• _TASK OBJECTIVE_
Print out the data below. Do not alter a single line.
***** DATASET CONTENT *****
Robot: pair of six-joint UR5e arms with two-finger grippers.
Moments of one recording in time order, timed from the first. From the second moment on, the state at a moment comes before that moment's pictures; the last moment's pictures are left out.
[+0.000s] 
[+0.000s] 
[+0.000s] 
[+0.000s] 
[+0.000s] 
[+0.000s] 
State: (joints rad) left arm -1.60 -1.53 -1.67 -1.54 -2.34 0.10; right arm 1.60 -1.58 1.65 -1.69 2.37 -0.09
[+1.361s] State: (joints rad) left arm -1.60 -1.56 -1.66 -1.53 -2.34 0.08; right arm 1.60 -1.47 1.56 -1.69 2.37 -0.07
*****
• _EXPECTED ANSWER_
Robot: pair of six-joint UR5e arms with two-finger grippers.
Moments of one recording in time order, timed from the first. From the second moment on, the state at a moment comes before that moment's pictures; the last moment's pictures are left out.
[+0.000s] 
[+0.000s] 
[+0.000s] 
[+0.000s] 
[+0.000s] 
[+0.000s] 
State: (joints rad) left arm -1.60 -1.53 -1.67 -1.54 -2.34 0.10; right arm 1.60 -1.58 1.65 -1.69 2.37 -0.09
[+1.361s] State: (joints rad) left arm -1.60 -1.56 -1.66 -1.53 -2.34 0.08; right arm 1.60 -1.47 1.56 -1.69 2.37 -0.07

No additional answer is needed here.